## [YOUR TASK]
Repeat the data word for word and skip the pictures.

[SUPPLIED DATA — start]

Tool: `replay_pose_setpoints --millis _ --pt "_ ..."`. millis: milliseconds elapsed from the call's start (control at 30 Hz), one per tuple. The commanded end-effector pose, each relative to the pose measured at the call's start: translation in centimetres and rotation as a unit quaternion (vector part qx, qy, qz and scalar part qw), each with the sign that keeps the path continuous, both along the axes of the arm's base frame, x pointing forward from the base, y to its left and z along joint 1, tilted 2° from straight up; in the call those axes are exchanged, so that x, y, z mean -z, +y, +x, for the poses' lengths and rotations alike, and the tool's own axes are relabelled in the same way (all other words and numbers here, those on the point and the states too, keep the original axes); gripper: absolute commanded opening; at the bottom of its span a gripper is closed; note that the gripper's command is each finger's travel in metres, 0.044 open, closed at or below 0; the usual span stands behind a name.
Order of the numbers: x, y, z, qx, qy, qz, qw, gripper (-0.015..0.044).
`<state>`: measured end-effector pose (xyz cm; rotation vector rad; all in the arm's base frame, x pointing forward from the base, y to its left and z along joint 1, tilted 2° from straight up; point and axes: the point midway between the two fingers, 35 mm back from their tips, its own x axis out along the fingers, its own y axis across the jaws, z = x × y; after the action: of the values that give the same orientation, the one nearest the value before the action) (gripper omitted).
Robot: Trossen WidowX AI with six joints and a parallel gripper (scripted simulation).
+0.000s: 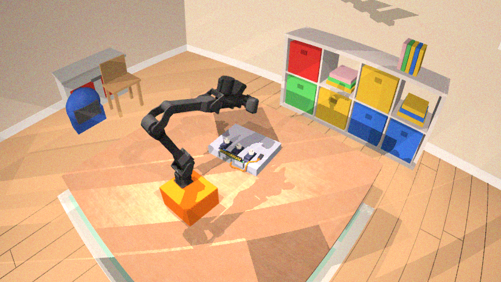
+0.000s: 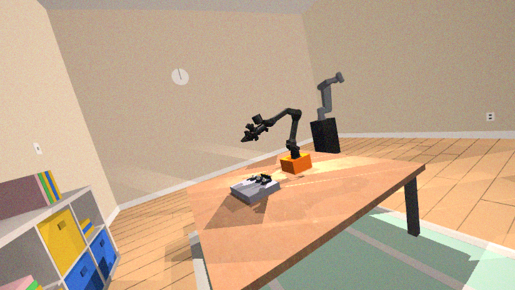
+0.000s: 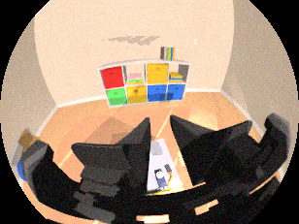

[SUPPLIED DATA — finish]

## [SOLUTION FOR THIS PROBLEM]
Tool: `replay_pose_setpoints --millis _ --pt "_ ..."`. millis: milliseconds elapsed from the call's start (control at 30 Hz), one per tuple. The commanded end-effector pose, each relative to the pose measured at the call's start: translation in centimetres and rotation as a unit quaternion (vector part qx, qy, qz and scalar part qw), each with the sign that keeps the path continuous, both along the axes of the arm's base frame, x pointing forward from the base, y to its left and z along joint 1, tilted 2° from straight up; in the call those axes are exchanged, so that x, y, z mean -z, +y, +x, for the poses' lengths and rotations alike, and the tool's own axes are relabelled in the same way (all other words and numbers here, those on the point and the states too, keep the original axes); gripper: absolute commanded opening; at the bottom of its span a gripper is closed; note that the gripper's command is each finger's travel in metres, 0.044 open, closed at or below 0; the usual span stands behind a name.
Order of the numbers: x, y, z, qx, qy, qz, qw, gripper (-0.015..0.044).
`<state>`: measured end-effector pose (xyz cm; rotation vector rad; all in the arm's base frame, x pointing forward from the base, y to its left and z along joint 1, tilted 2° from straight up; point and axes: the point midway between the two fingers, 35 mm back from their tips, its own x axis out along the fingers, its own y axis across the jaws, z = x × y; after the action: of the values that give the same orientation, the one nearest the value before the action) (gripper omitted).
Robot: Trossen WidowX AI with six joints and a parallel gripper (scripted simulation).
+0.000s: 
+0.000s: 
+0.000s: 

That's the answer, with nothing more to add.